■ **TASK REQUIREMENTS**:
Starting at the top of the entries below, set down every line exactly, please, until you reach the line with "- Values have", which is included too.

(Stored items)

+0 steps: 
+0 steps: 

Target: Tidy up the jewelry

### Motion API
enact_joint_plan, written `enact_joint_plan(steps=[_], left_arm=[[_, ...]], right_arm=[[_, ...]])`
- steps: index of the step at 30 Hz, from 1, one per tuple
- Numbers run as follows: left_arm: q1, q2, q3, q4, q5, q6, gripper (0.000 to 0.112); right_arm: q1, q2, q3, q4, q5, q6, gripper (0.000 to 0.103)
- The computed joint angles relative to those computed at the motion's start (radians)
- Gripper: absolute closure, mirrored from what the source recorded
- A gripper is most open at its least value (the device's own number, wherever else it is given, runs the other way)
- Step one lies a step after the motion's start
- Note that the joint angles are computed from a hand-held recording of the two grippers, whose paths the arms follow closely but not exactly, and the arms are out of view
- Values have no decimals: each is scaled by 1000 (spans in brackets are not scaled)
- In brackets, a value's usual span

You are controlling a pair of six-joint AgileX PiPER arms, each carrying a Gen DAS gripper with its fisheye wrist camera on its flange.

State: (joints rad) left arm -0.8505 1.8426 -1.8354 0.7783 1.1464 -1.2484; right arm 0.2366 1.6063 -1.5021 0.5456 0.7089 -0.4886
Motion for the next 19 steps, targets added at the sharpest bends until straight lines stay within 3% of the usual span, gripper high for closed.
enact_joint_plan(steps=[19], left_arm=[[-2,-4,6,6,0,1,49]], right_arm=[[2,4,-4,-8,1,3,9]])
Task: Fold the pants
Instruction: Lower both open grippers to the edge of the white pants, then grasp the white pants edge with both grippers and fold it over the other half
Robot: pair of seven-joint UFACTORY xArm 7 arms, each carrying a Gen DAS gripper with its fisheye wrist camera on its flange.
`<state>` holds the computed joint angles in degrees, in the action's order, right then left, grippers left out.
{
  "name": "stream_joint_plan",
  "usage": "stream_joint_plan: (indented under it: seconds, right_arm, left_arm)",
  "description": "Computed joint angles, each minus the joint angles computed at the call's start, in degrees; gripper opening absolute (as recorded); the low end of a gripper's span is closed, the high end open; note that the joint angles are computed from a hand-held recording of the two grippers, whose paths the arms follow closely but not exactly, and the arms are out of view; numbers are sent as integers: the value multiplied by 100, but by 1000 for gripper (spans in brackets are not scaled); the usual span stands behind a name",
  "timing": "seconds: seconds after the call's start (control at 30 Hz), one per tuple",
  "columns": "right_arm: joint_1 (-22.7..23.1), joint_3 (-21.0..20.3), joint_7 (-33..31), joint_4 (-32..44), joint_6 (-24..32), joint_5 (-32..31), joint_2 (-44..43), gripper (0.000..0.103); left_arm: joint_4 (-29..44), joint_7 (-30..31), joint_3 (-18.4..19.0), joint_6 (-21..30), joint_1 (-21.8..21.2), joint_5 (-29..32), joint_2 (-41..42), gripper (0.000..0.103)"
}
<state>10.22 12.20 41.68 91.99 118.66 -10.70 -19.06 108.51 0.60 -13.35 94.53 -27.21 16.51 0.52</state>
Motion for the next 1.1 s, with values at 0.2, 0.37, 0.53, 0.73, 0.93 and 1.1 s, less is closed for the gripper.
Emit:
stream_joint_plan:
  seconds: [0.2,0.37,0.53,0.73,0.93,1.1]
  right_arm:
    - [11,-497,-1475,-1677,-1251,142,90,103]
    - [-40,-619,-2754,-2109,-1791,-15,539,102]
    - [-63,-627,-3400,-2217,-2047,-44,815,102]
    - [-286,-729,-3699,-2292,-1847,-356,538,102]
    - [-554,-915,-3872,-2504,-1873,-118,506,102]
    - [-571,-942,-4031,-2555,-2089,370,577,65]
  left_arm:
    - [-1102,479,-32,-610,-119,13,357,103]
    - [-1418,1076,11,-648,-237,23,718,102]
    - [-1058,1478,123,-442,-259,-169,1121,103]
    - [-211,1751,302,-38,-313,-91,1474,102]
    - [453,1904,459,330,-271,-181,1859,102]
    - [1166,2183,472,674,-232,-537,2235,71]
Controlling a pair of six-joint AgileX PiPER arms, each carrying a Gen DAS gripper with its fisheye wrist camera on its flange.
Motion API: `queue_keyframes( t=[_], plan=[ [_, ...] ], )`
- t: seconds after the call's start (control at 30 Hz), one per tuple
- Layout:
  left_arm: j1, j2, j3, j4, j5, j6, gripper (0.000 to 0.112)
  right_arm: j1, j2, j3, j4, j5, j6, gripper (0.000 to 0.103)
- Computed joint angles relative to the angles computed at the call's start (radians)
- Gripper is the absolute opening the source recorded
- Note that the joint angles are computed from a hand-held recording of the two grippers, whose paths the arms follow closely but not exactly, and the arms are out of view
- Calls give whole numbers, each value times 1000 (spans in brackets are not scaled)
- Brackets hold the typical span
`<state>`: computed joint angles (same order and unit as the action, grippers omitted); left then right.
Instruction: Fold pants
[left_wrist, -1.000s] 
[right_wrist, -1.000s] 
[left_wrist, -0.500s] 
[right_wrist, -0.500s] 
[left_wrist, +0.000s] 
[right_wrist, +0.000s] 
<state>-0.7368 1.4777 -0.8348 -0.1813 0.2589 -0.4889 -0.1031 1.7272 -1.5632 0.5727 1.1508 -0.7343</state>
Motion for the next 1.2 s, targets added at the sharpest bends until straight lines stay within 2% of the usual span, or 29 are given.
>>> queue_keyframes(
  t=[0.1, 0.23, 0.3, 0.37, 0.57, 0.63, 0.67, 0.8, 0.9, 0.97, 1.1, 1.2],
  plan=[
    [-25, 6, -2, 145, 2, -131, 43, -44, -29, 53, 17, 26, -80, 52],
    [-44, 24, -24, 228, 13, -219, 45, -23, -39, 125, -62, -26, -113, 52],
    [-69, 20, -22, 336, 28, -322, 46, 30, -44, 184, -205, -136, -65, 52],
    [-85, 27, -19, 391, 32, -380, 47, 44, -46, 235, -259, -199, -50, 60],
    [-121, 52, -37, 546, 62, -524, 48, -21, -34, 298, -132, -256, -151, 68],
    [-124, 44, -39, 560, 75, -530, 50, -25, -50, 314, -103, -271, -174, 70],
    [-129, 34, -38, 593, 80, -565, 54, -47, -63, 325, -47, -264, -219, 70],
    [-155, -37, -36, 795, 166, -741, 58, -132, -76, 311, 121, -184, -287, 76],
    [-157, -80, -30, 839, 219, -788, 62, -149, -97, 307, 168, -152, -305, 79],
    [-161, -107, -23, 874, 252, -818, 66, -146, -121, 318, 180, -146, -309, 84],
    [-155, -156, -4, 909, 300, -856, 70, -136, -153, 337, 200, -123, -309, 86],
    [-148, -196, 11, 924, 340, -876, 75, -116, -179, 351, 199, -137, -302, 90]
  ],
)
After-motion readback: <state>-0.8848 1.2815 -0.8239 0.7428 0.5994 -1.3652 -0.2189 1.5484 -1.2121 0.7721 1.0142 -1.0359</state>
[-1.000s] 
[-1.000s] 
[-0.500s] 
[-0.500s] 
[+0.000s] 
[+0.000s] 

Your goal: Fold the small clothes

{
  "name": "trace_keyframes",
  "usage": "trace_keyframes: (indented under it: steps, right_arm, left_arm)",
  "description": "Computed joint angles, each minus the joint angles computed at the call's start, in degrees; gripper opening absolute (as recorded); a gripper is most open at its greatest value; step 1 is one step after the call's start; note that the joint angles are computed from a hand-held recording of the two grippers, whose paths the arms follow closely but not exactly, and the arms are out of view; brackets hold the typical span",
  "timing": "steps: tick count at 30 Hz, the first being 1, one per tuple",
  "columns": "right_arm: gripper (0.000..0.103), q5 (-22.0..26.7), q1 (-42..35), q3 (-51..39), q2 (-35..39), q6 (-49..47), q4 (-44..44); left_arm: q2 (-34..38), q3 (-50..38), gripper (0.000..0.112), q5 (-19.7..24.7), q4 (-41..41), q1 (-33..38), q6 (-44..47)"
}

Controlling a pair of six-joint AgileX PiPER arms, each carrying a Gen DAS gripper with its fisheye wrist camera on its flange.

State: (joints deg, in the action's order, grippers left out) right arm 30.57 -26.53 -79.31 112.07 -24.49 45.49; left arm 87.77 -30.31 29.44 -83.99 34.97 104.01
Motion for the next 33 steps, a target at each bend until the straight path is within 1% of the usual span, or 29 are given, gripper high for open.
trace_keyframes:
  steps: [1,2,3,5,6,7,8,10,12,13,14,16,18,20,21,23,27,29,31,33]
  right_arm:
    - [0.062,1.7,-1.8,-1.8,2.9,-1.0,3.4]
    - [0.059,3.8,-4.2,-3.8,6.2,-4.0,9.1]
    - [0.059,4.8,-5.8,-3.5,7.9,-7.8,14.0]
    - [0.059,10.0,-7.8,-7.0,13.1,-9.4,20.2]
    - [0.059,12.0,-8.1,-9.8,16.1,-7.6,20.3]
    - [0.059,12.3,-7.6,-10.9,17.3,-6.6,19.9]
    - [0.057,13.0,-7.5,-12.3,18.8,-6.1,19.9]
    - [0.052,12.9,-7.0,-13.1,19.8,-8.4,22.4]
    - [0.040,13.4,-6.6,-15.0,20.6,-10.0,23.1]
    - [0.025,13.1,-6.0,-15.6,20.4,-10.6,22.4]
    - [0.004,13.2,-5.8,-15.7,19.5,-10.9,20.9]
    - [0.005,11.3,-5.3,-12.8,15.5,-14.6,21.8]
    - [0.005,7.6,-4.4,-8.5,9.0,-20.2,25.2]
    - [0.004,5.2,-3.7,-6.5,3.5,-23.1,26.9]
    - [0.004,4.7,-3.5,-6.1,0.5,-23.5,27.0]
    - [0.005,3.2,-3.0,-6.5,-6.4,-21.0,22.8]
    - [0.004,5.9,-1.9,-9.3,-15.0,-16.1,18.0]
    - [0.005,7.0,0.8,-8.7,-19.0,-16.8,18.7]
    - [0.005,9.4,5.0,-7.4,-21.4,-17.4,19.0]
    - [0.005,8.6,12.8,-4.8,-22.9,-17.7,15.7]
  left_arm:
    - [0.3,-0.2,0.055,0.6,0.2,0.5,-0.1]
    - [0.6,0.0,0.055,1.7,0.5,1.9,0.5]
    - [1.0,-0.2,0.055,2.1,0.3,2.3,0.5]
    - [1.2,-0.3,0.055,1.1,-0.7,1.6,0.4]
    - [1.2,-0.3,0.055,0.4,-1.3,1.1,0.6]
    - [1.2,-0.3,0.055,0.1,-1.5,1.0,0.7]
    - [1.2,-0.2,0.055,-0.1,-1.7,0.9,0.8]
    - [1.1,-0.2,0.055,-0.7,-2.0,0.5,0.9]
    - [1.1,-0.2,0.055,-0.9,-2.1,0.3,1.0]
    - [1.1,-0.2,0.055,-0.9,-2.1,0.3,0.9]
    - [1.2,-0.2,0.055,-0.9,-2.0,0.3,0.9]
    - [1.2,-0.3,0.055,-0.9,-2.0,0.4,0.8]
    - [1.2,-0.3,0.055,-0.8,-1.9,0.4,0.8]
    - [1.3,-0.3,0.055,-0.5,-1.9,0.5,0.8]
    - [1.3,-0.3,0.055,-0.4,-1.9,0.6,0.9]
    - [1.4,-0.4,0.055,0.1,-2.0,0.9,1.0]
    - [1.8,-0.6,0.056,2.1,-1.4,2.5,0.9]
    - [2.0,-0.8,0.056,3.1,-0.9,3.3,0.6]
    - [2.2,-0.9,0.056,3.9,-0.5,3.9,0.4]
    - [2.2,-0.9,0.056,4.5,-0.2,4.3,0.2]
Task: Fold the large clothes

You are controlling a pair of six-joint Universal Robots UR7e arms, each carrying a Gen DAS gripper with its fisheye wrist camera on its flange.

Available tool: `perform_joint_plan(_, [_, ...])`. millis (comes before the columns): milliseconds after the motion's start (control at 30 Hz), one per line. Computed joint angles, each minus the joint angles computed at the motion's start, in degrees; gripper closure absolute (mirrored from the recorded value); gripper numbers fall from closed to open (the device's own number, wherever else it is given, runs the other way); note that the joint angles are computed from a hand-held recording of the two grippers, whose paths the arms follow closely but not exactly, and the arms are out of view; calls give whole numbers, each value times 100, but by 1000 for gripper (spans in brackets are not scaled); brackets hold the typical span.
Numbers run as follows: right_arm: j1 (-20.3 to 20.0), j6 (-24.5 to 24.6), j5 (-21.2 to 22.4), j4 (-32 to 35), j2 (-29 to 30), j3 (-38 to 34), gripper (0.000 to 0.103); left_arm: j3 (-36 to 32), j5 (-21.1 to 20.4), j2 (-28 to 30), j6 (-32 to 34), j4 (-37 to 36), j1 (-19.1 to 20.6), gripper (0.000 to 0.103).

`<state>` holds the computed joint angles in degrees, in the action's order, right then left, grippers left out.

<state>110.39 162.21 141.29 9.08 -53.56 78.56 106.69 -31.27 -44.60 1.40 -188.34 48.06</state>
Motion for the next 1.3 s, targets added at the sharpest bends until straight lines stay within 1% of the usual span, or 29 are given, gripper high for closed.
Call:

■ **ANSWER TO THIS EXERCISE**:
+0 steps: 
+0 steps: 

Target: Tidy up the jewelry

### Motion API
enact_joint_plan, written `enact_joint_plan(steps=[_], left_arm=[[_, ...]], right_arm=[[_, ...]])`
- steps: index of the step at 30 Hz, from 1, one per tuple
- Numbers run as follows: left_arm: q1, q2, q3, q4, q5, q6, gripper (0.000 to 0.112); right_arm: q1, q2, q3, q4, q5, q6, gripper (0.000 to 0.103)
- The computed joint angles relative to those computed at the motion's start (radians)
- Gripper: absolute closure, mirrored from what the source recorded
- A gripper is most open at its least value (the device's own number, wherever else it is given, runs the other way)
- Step one lies a step after the motion's start
- Note that the joint angles are computed from a hand-held recording of the two grippers, whose paths the arms follow closely but not exactly, and the arms are out of view
- Values have no decimals: each is scaled by 1000 (spans in brackets are not scaled)

What the exercise asked for has been given in full.